### WHAT THIS TASK INVOLVES
Print the listing below a second time, exactly, and omit its images.

### DATA EXTRACT
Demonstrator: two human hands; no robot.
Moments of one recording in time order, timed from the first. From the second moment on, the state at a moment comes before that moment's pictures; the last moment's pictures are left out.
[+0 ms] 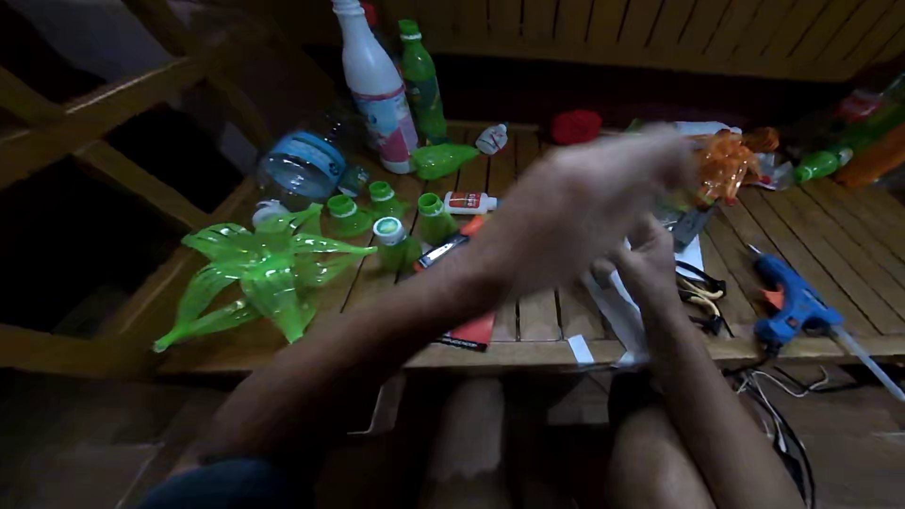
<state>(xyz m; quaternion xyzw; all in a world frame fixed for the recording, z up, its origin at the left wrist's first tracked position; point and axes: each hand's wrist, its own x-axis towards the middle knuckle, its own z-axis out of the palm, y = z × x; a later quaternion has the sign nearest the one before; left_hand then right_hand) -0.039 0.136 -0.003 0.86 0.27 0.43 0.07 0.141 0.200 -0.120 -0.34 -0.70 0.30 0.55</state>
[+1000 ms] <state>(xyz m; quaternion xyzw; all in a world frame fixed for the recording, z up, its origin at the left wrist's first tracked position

### EXERCISE RESULT
Demonstrator: two human hands; no robot.
Moments of one recording in time order, timed from the first. From the second moment on, the state at a moment comes before that moment's pictures; the last moment's pictures are left out.
[+0 ms] 
<state>(xyz m; quaternion xyzw; all in a world frame fixed for the recording, z up, its origin at the left wrist's first tracked position; point and axes: each hand's wrist, its own x-axis towards the middle knuckle, its own z-axis out of the palm, y = z × x; a later quaternion has the sign nearest the one before; left_hand then right_hand) -0.039 0.136 -0.003 0.86 0.27 0.43 0.07 0.141 0.200 -0.120 -0.34 -0.70 0.30 0.55</state>
[+1000 ms] <state>(xyz m; quaternion xyzw; all in a world frame fixed for the recording, z up, its origin at the left wrist's first tracked position

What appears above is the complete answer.